После маминого дня рождения и той страшной новости, хранителем которой стала я, начался мой период мучительной внутренней борьбы – ехать к маме сейчас или через пару недель ? Отменять все рабочие поездки и конференцию в Италии или нет? Ехать в гости к подруге во Францию или нет?
Мы говорили с мамой по два раза каждый день. С утра я звонила на городской номер и вечером на мобильный отчима. Мама звучала хорошо, почти не жаловалась на плохое самочувствие, которое и на самом деле, улучшилось благодаря немецким лекарствам и уходу отчима.
К маме стали приходить люди из паллиативной службы. В начале мама не знала, что это значит. Потом загуглила и доверительно так поделилась со мной – ты знаешь что это значит? Я знала.
Мама больше не выходила на улицу, ослабла и похудела. Гуляла с отчимом на балконе. Спала после завтрака и обеда. Жаловалась только на ноги – пудовые, не закинуть на кровать – и тугие компрессионные чулки. Отчим стал санитаром и коучем, но настроение у обоих было бодрое. Это настроение и усыпило мою бдительность. Вернее сказать, сердце давно знало, что дни сочтены, но…

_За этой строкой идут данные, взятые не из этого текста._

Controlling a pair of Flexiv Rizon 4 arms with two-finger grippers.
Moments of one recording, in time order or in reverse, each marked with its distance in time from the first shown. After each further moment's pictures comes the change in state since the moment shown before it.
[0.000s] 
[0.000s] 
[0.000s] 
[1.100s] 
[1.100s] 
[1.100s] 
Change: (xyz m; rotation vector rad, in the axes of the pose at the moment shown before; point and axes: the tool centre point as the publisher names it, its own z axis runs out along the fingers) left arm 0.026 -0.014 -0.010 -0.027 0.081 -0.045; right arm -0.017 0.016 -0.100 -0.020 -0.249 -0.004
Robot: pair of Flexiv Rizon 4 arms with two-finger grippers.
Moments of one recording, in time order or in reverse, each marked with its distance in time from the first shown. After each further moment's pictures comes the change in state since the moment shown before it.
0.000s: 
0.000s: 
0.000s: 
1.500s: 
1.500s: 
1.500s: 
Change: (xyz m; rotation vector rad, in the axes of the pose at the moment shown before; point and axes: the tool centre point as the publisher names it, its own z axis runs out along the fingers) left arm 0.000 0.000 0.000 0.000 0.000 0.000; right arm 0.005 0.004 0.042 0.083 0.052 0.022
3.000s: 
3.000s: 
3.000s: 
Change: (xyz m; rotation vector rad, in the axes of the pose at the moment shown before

Теперь я понимаю, что в глубине души я струсила. Сильная, волевая, всех строящая мама продолжала держать лицо и удар. А я позволила ей себя убаюкать и не поехала к ним ни в январе, ни в начале февраля. А вместо этого поехала к подруге во Францию. Вернее сказать поехала к друзьям и мужу этой самой подруги, у которой серьезно заболела мама в Питере.
И тут то надо было слушать интуицию, громко кричащую – отменить поездку и лететь к своей маме! Я до сих пор не понимаю зачем я, мы с мужем полетели во Францию, где нас никто не ждал. Эта поездка стоила мне потерянной подруги и умершей без меня мамы.